El pensamiento postmoderno no cuestiona en absoluto esta forma de autoidentificación, sino


que, por el contrario, la exacerba hasta aniquilar cualquier vínculo permanente por el que
comunitariamente nos reconozcamos como Nosotros Mismos, con lo cual pone de relieve, en
este sentido, su verdadera naturaleza: el de ser el paradigma terminal de un tiempo relativo a una
forma de autoidentificación humana, y, por lo tanto, de una forma de vida. En relación con lo
anterior, podría decirse que dicho paradigma no es sino la forma de conciencia que se tiene de
su propia muerte, que, paradójicamente, la toma como la forma definitiva de la vida de lo que se
“ha dado” en llamar Hombre. Sin embargo, la no identidad que se postula como garantía de libertad
no es sino el atributo negativo de la muerte. Pero ésta, en relación al ser humano, no se reduce ni
mucho menos a su extinción física, sino que es vivida como impotencia que adviene o que se
padece en relación a una forma de ser presente.

En este sentido, se puede ser consciente de haber muerto, por ejemplo, para una comunidad que
nos rechaza y de la cual necesitamos para sentirnos nosotros mismos. Pero también se puede vivir
la muerte de una forma más racionalizada, en el sentido freudiano del término, de tal manera que la
impotencia -rasgo común de todo lo muerto- sea disimulada bajo el disfraz de un sedicente realismo.
¡Nada de proyectos sociales!, se nos dice, pues esto supone un fin común que limitaría
nuestra libertad, siempre para ellos relativa al aquí y ahora, por quimeras relativas a un futuro
del cual sólo cabría decir que es absoluta incertidumbre.

Sin embargo, basta mirar toda manifestación de vida, aun en sus formas más rudimentarias, para
observar que ésta busca ser el Presente de su futuro. Esto es: ser la ley de su propio cambio,
haciéndose para ello necesaria por su singularidad. Toda especie es una forma singular de vida que,
siendo tal y como es, constituye una presencia necesaria para las demás especies.
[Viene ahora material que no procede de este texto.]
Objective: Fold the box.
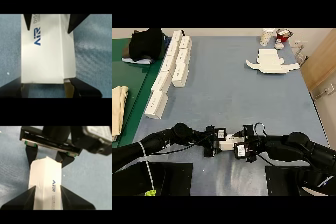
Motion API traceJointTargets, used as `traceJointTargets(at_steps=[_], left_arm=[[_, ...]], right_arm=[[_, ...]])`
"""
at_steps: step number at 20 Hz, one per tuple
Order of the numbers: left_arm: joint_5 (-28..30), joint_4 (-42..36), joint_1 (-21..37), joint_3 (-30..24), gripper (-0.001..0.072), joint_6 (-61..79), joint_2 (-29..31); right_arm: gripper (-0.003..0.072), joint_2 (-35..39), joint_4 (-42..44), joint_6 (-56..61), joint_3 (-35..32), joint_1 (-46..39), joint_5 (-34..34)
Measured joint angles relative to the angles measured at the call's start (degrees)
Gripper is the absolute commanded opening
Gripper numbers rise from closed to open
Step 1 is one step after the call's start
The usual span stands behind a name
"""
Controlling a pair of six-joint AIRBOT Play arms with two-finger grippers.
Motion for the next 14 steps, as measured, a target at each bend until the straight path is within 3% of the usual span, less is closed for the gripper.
traceJointTargets(at_steps=[6, 7, 8, 11, 13, 14], left_arm=[[0.0, 0.0, 0.0, 0.0, 0.0454, 0.0, 0.0], [0.1, 0.0, 0.0, 0.0, 0.0454, 0.0, 0.0], [0.1, 0.0, 0.0, 0.0, 0.0454, 0.0, 0.0], [0.2, 0.0, 0.1, 0.0, 0.0454, -0.1, 0.0], [0.2, 0.0, 0.1, 0.0, 0.0454, -0.1, 0.0], [0.3, 0.0, 0.1, 0.0, 0.0454, -0.1, 0.0]], right_arm=[[0.0476, 0.6, -1.0, 0.0, 0.3, -0.1, 0.6], [0.0462, 0.6, -1.2, 0.0, 0.3, -0.3, 0.9], [0.0402, 0.6, -1.5, 0.0, 0.3, -0.4, 1.3], [0.0397, 0.0, -1.8, 0.3, 0.3, -0.8, 2.1], [0.0293, -0.6, -1.9, 1.1, 0.3, -0.9, 2.3], [0.0293, -0.9, -1.9, 1.4, 0.3, -0.9, 2.2]])
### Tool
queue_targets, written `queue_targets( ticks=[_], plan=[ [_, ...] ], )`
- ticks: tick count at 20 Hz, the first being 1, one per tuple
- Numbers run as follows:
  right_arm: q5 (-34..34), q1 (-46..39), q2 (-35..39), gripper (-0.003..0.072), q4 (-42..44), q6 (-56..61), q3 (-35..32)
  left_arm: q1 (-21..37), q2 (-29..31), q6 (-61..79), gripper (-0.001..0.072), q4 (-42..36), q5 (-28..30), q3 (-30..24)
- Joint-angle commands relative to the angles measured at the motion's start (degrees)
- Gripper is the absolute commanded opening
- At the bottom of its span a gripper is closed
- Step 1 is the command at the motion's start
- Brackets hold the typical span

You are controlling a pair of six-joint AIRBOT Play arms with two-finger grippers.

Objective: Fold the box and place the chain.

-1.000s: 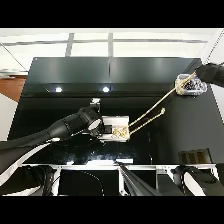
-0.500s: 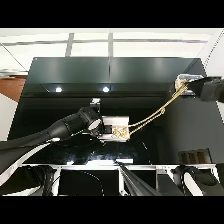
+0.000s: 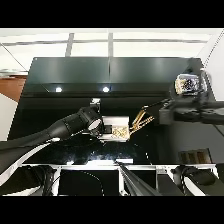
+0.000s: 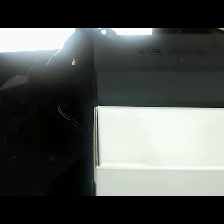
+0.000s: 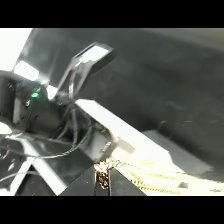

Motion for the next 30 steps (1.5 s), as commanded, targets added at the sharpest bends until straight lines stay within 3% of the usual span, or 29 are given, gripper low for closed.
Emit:
queue_targets(
  ticks=[1, 11, 12, 13, 14, 18, 20, 22, 26, 30],
  plan=[
    [-5.4, 8.2, -4.8, 0.0032, 1.7, -0.3, -1.4, 0.0, 0.0, 0.0, 0.0033, 0.0, 0.0, 0.0],
    [-10.6, 18.0, -15.4, 0.0034, 1.7, -0.2, -1.4, 0.0, 0.0, 0.0, 0.0033, 0.0, 0.0, 0.0],
    [-10.7, 17.7, -15.4, 0.0123, 1.4, -0.2, -1.4, 0.0, 0.0, 0.0, 0.0033, 0.0, 0.0, 0.0],
    [-9.9, 16.4, -15.3, 0.0587, 1.4, -0.2, -1.4, 0.0, 0.0, 0.0, 0.0033, 0.0, 0.0, 0.0],
    [-8.4, 14.3, -15.0, 0.0718, 1.1, -0.3, -1.3, 0.0, 0.0, 0.0, 0.0033, 0.0, 0.0, 0.0],
    [3.8, -1.6, -8.9, 0.0719, -3.3, -4.8, -1.2, 0.0, 0.0, 0.0, 0.0033, 0.0, 0.0, 0.0],
    [6.6, -10.5, -3.7, 0.0719, -9.5, -10.5, -1.3, 0.0, 0.0, 0.0, 0.0033, 0.0, 0.0, 0.0],
    [2.0, -16.8, -0.8, 0.0719, -17.5, -13.7, -2.1, 0.0, 0.0, 0.0, 0.0033, 0.0, 0.0, 0.0],
    [-23.8, -18.8, -2.6, 0.0720, -21.2, -17.7, -13.1, 0.0, 0.0, 0.0, 0.0033, 0.0, 0.0, 0.0],
    [-23.5, -10.9, -8.1, 0.0720, -19.9, -40.8, -17.8, 0.0, 0.0, 0.0, 0.0033, 0.1, 0.0, 0.0]
  ],
)
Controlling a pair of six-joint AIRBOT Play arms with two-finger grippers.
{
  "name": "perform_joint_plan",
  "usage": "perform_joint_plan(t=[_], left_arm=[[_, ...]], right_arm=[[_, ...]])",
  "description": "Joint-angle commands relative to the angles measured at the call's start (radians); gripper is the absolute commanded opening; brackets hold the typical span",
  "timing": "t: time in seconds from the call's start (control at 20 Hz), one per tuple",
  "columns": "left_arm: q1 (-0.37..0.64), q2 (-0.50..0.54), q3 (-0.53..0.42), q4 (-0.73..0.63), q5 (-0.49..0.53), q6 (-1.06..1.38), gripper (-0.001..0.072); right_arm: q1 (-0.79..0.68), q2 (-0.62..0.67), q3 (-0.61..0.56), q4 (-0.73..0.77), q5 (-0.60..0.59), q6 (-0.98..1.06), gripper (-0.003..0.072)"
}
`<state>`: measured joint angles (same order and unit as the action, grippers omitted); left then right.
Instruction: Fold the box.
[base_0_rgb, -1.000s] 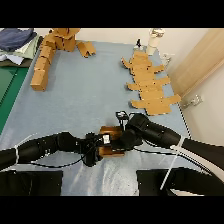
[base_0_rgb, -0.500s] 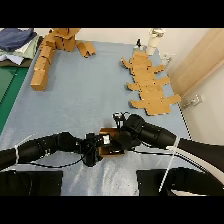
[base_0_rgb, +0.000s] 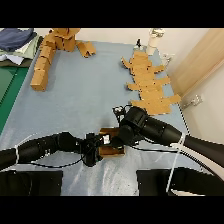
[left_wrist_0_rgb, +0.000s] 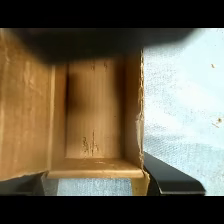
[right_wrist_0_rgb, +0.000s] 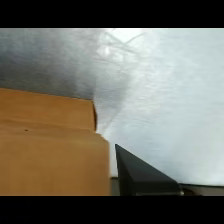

De ahí que el
cambio o la extinción de alguna suponga la modificación o extinción de otras. Esto es lo que
denominamos el Orden Solidario de la Vida. Ahora bien, es a su vez este orden solidario el que
permite la afirmación de la singularidad de cada especie, y con ello el que le facilita realizar las
posibilidades que le son inherentes, y esto, mutatis mutandi, es lo que denominamos libertad de la
especie.

En resumen, todo orden de solidaridad es una y la misma cosa que un orden de libertad. Esto
vale sobre todo para la realidad humana, pues es desde ella donde podemos hablar, en su más
pleno sentido, de Libertad. Sólo que aquí no rige el concepto de especie en tanto que nos referimos
a la escala de la vida social, sino de la persona, que, en tanto que tal, no busca sino la máxima
expresión de su Vida: afirmar su singularidad en comunión solidaria con los demás. Esto es:
que el orden solidario sea la condición del orden de la libertad o de realización de las posibilidades
que son inherentes a la singularidad de cada uno.

Con esto, el árbol de la Vida ya no sería diferente al árbol de la Ciencia del Bien y del Mal, puesto
que la máxima expresión de la Vida es la Vida tal y como se debe vivir. O sea: como libertad
solidaria. Al paradigma terminal del postmodernismo, o conciencia de la nada, no puede sino
seguirle el paradigma de la Vida, que es aquella forma de diferenciación del Todo inherente a la
afirmación de la singularidad de sus partes. Frente al individuo aislado y sin identidad, o
conciencia de muerte, la singularidad solidaria o conciencia de Vida.